The Canon Mount Adapter EF-EOS M ($199.99 direct) is simple in concept: It makes it possible to use EF-S and EF Canon SLRs lenses on the company’s freshman entry into the compact interchangeable lens camera market, the EOS M. It has electronic contacts, so you can control lens aperture just as you would with a native lens, and supports autofocus.
Lens design dictates that, in order for a lens to properly focus to infinity, it must be a fixed distance from a camera’s image sensor. Because Canon SLRs are so much thicker than the EOS M, this means that the adapter essentially doubles the depth of the compact mirrorless camera. The adapter includes a removable tripod mount, which is helpful when using it in conjunction with heavier zoom or telephoto lenses and a monopod or tripod.
The EOS M isn’t quick to focus with native lenses, and it’s even slower to focus with adapted ones. I tested the adapter with the EF 28mm f/1.8 USM and the EOS M required about 1.9 seconds to focus and fire a shot with that lens in good light. The same lens focuses in about 0.25-second on the EOS 6D. Because the lens doesn’t have an STM focus motor, it stutters back and forth in short bursts as it attempts to lock focus for stills and video alike. You may be better off using adapted lenses in manual focus mode, especially for video. Thankfully the EOS M has a sharp rear LCD and you can easily magnify a portion of the Live View feed for more precise manual focus.

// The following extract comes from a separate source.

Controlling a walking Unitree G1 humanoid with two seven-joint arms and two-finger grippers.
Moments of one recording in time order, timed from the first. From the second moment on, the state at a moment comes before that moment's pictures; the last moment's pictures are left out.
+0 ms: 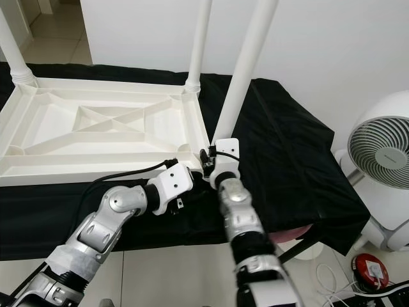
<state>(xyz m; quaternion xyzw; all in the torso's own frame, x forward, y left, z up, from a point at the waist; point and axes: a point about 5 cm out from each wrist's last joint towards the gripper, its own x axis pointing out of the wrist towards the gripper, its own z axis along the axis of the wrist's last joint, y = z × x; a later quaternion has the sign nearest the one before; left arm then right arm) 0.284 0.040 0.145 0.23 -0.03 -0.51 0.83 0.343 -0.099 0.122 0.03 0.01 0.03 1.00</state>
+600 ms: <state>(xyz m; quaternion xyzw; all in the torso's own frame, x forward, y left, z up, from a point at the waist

Sony offers a pair of similar adapters for its NEX camera system. The LA-EA1 is also priced at $200, and like the Canon adapter it relies on the NEX camera body’s focus system to work. There’s also a $400 LA-EA2, which features an integrated phase detect focus system. This delivers SLR-style focusing with adapted lenses. It’s a feature that would go a long way to improve SLR lens performance with the EOS M.
If you’ve already bought into the EOS M system, you’re used to its slow autofocus performance. This adapter works as advertised, but understand that performance with adapted SLR lenses will be slower. Considering that it doubles the depth of the EOS M, and that SLR lenses are bulky compared to a mirrorless camera to begin with, you may be better off simply skipping the adapter and simply carrying a D-SLR when you need a lens that isn’t available for the EOS M. But if you have a library of Canon SLR glass and are set on using it along with the EOS M, this accessory is a necessary one.